▸ **Problem**
The lines below, from the one containing "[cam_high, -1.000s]" through the one containing "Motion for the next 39", should be set down exactly, with no pictures and nothing else.
Recorded information Block Start
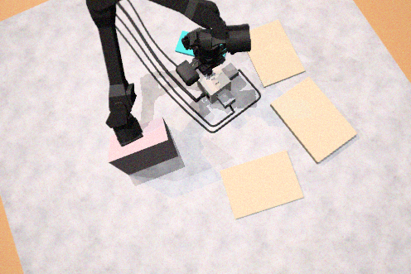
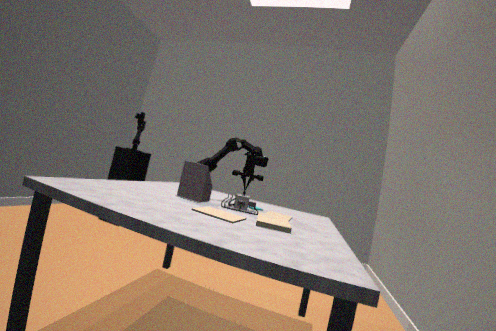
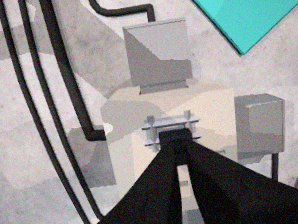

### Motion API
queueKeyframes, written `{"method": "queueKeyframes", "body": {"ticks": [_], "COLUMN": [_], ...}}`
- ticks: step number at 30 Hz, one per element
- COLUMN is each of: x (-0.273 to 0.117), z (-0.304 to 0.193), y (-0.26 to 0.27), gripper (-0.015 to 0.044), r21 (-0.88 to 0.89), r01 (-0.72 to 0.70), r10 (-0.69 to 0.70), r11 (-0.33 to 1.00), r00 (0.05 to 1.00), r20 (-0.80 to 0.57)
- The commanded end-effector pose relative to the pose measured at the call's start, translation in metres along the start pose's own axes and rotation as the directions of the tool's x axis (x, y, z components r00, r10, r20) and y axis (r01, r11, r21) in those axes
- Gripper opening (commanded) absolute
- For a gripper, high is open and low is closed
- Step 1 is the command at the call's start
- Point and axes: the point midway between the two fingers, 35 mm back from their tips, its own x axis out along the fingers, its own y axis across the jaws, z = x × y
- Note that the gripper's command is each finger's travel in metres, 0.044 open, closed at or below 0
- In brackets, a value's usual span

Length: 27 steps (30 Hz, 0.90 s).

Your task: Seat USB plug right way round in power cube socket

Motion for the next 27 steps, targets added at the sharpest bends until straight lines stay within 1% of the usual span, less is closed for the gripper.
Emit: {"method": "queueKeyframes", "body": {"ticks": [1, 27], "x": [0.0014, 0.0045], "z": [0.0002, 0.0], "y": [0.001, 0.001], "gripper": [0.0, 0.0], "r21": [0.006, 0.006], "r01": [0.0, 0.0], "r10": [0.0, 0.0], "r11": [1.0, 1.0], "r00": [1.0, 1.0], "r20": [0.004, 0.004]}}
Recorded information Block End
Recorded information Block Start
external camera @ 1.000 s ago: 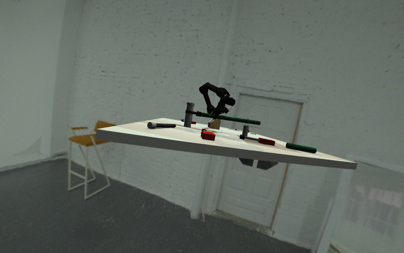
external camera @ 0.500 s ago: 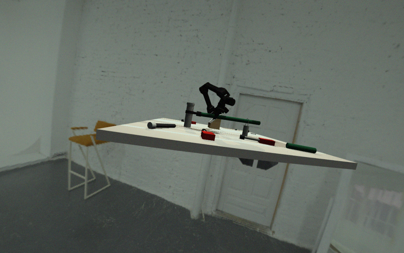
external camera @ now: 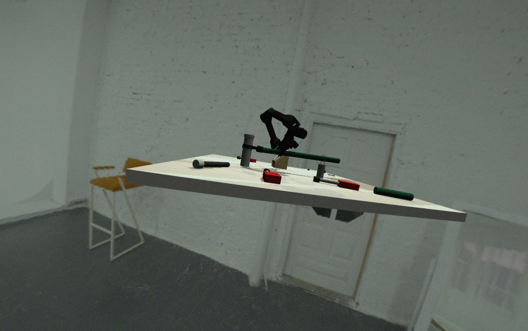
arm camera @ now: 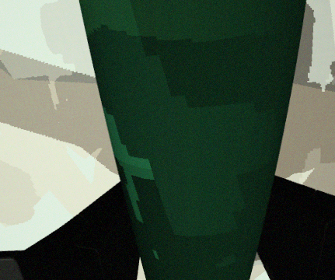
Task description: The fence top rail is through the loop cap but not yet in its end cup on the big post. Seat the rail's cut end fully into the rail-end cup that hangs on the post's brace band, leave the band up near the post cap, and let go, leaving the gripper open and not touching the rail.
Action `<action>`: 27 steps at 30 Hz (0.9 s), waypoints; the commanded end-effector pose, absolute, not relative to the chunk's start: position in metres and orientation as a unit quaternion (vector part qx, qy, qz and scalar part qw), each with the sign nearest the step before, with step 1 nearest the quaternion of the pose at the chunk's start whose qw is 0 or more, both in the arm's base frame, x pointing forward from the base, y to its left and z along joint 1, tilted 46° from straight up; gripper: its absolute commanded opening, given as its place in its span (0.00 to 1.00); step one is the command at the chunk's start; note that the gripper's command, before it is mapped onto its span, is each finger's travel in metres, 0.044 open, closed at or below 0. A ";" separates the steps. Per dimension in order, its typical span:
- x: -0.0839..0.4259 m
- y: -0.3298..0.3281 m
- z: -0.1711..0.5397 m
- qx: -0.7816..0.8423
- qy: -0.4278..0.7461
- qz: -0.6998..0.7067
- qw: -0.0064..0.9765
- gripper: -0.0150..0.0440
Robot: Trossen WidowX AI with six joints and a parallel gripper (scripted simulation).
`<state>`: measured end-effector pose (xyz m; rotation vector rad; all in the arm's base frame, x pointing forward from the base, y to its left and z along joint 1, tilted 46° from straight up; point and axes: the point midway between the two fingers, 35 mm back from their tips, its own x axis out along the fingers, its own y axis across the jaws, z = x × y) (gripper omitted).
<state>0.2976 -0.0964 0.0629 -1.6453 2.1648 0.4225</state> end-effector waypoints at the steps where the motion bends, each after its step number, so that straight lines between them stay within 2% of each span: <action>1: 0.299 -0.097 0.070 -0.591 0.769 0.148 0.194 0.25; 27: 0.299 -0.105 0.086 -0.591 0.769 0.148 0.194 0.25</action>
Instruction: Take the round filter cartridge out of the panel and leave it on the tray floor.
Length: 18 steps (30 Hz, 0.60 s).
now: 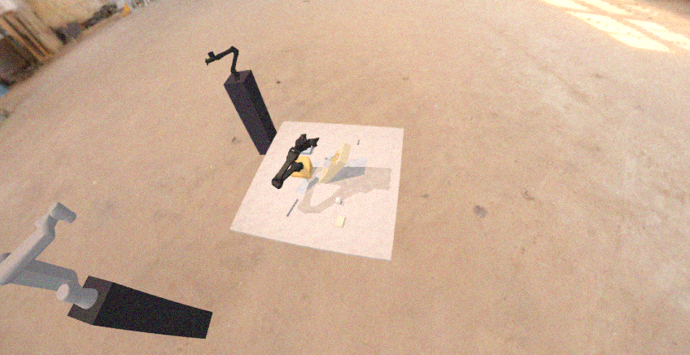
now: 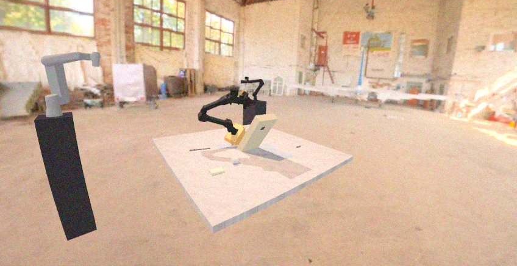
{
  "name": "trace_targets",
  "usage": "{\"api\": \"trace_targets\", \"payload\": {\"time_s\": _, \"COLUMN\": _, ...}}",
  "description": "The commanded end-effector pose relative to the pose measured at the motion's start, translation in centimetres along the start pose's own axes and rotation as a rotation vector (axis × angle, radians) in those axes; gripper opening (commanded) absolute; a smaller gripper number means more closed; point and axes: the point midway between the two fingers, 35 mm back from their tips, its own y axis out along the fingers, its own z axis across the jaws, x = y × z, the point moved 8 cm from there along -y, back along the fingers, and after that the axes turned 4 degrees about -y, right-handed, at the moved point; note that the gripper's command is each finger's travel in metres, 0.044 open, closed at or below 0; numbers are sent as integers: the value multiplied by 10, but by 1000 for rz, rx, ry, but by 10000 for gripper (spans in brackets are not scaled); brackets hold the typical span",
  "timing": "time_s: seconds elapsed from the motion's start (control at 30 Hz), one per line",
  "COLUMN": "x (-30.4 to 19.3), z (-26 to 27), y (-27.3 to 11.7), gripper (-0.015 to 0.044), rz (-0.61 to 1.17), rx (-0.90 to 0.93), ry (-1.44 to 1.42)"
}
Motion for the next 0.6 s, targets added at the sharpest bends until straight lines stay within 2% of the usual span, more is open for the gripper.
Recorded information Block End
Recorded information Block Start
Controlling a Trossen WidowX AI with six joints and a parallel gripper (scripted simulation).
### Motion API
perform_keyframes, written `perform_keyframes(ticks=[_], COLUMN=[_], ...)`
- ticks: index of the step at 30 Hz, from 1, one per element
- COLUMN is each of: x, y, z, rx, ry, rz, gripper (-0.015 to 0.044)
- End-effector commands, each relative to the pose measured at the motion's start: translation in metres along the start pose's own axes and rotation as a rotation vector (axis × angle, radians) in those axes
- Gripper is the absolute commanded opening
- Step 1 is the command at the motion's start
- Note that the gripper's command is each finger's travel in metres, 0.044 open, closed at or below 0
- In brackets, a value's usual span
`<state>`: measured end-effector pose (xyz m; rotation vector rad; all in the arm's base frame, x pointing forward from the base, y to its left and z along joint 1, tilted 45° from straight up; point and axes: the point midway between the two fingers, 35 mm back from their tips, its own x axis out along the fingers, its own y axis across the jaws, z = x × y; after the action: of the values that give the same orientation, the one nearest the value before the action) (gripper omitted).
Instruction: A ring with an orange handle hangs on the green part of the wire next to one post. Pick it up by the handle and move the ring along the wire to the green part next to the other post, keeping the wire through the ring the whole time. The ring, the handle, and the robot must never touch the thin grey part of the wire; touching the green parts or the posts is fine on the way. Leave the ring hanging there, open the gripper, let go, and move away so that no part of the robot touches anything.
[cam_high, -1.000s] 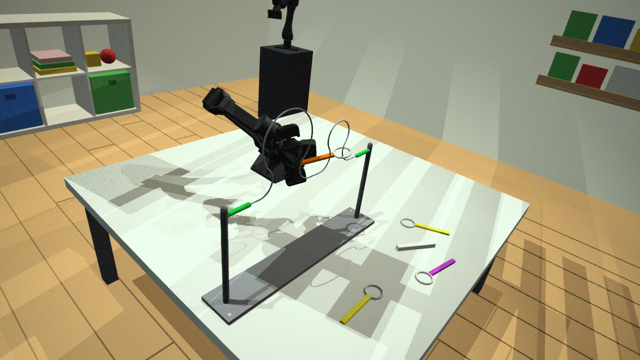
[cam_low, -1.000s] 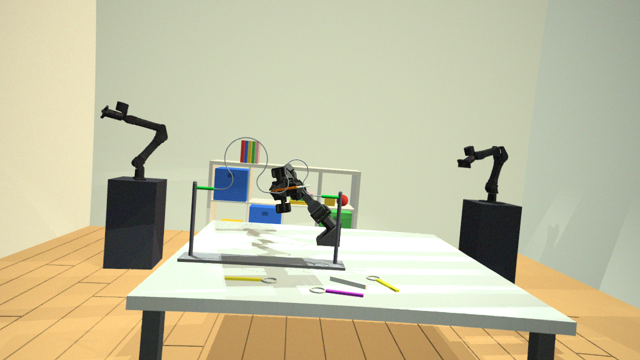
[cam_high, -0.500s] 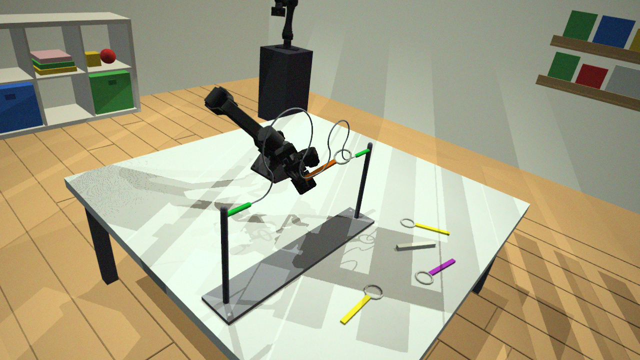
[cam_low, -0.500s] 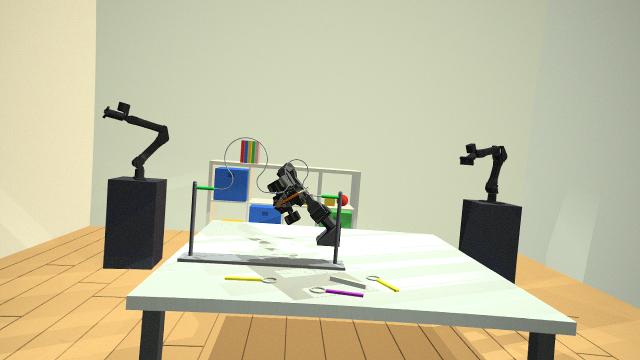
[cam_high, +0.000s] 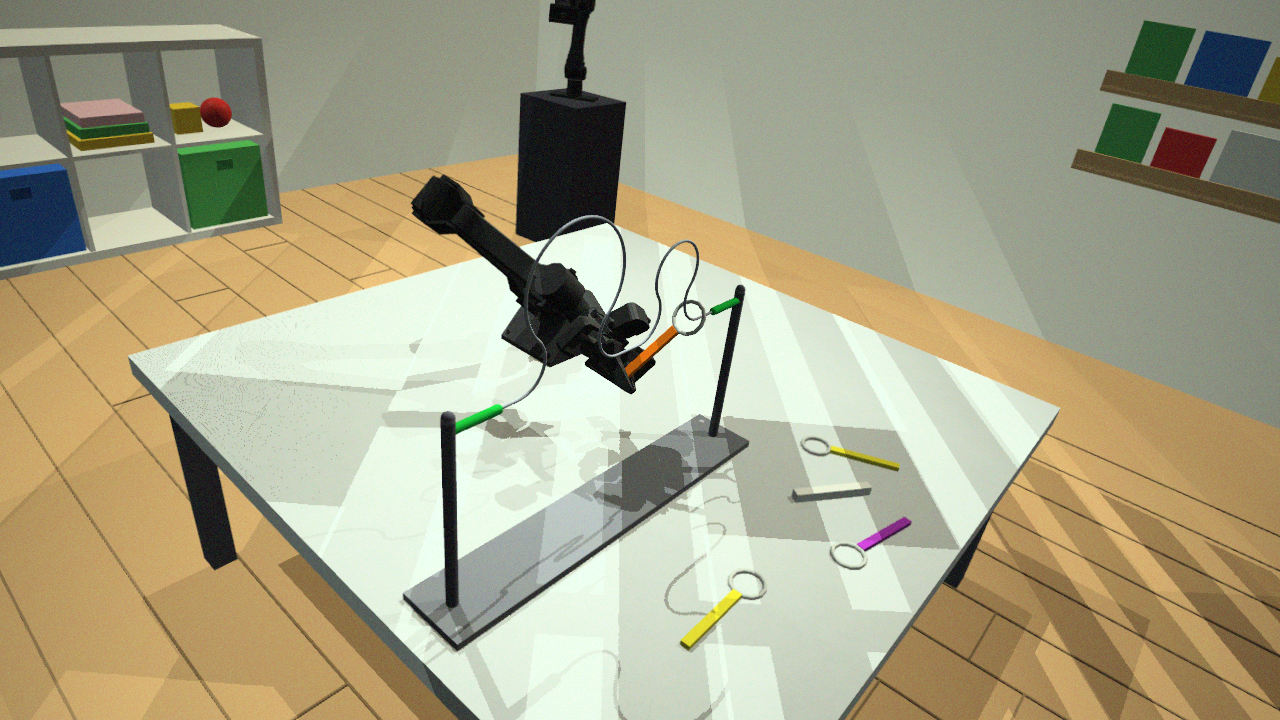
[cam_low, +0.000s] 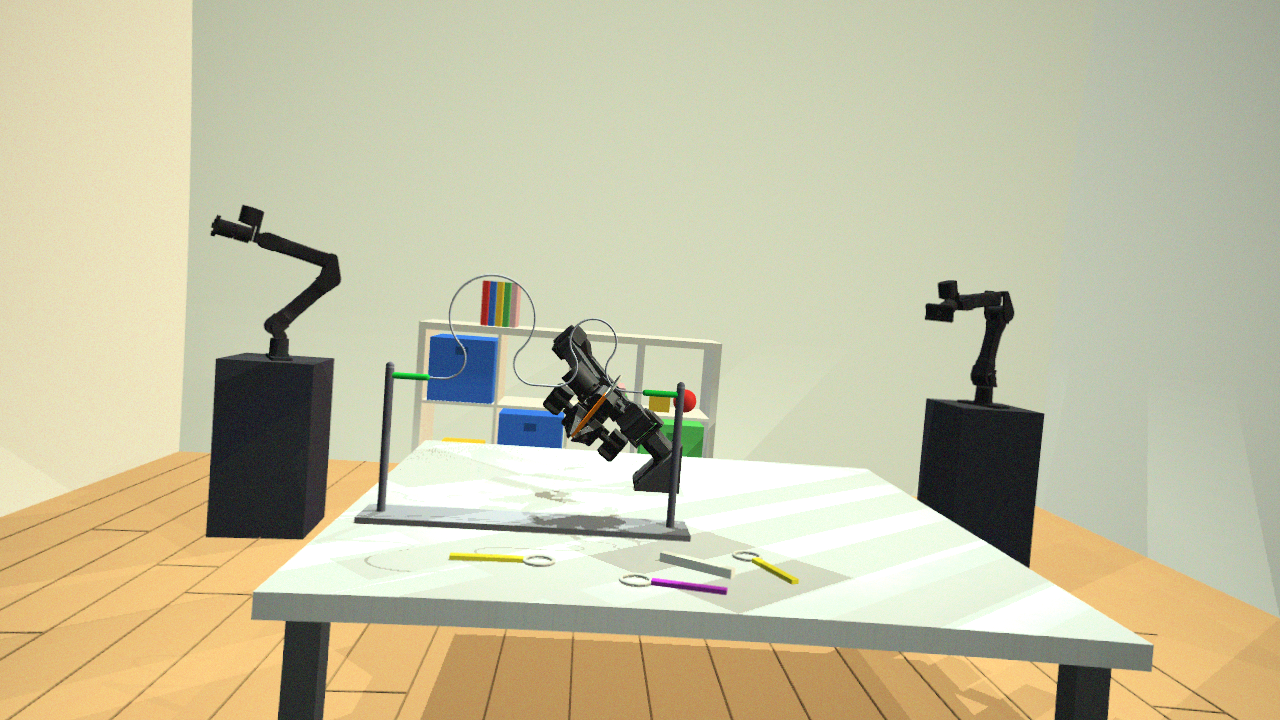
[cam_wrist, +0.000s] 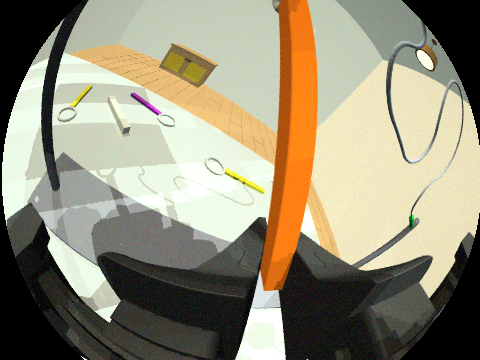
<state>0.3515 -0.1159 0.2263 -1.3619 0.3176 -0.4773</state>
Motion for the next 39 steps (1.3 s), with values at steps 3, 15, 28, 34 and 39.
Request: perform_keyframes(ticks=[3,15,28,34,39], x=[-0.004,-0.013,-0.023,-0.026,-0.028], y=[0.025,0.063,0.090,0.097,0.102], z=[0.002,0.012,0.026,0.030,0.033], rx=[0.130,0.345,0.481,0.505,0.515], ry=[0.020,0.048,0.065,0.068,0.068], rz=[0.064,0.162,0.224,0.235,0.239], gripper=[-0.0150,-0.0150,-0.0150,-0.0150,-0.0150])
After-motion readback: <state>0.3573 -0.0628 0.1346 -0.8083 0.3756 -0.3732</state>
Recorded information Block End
▸ **Response area**
[cam_high, -1.000s] 
[cam_low, -1.000s] 
[cam_high, -0.500s] 
[cam_low, -0.500s] 
[cam_high, +0.000s] 
[cam_low, +0.000s] 
[cam_wrist, +0.000s] 
<state>0.3515 -0.1159 0.2263 -1.3619 0.3176 -0.4773</state>
Motion for the next 39 steps (1.3 s), with values at steps 3, 15, 28, 34 and 39.

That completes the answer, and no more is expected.